What you will do:
Everything in the listing below has to be repeated exactly, except the pictures.

Given material:
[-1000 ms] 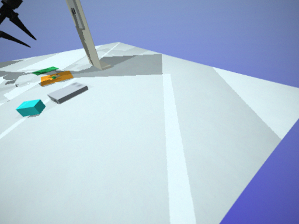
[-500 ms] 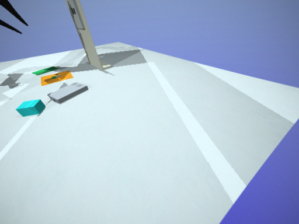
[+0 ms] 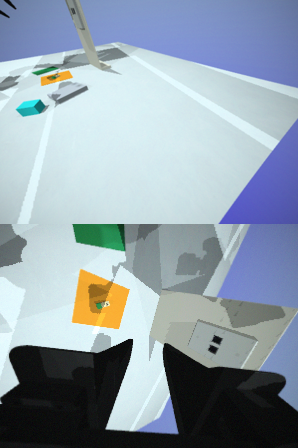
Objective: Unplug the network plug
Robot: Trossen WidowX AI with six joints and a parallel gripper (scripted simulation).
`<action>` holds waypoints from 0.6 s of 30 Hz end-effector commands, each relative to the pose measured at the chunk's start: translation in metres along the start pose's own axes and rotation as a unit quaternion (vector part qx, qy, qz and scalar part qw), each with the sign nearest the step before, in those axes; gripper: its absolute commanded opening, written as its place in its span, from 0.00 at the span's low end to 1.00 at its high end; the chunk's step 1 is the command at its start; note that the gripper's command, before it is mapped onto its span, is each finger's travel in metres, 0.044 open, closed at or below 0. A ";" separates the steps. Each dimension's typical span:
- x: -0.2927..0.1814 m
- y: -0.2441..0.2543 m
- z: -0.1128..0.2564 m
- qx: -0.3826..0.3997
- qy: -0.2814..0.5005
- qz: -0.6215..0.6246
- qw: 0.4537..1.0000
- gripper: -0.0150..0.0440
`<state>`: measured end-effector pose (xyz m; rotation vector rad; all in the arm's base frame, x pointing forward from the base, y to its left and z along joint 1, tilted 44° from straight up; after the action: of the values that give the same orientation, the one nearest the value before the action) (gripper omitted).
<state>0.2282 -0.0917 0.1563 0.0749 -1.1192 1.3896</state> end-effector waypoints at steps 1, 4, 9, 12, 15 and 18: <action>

Solution for this task:
[-1000 ms] 
[-500 ms] 
[+0 ms] 
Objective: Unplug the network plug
Robot: Trossen WidowX AI with six joints and a parallel gripper (scripted simulation).
`<action>` holds waypoints from 0.6 s of 30 Hz end-effector commands, each relative to the pose measured at the chunk's start: translation in metres along the start pose's own axes and rotation as a unit quaternion (vector part qx, qy, qz and scalar part qw), each with the sign nearest the step before, in those axes; gripper: its absolute commanded opening, written as its place in its span, from 0.00 at the span's low end to 1.00 at its high end; the chunk's step 1 is the command at its start; note that the gripper's command, before it is mapped onto its span, is each finger's travel in metres, 0.044 open, closed at or below 0. A ";" separates the steps. Each dimension's typical span:
- x: -0.2927..0.1814 m
- y: -0.2441..0.2543 m
- z: -0.1128..0.2564 m
- qx: -0.3826..0.3997
- qy: -0.2814..0.5005
- qz: -0.6215..0.6246
- qw: 0.4537..1.0000
- gripper: -0.0150..0.0440
`<state>`: measured end-effector pose (xyz m; rotation vector rad; all in the arm's base frame, x pointing forward from the base, y to its left and z along joint 1, tilted 44° from straight up; after the action: of the values that give the same orientation, the one nearest the value before the action) (gripper omitted).
<state>0.2282 -0.0917 0.1563 0.0749 -1.1192 1.3896</state> end-effector waypoints at steps 1, 4, 9, 12, 15 and 18: <action>

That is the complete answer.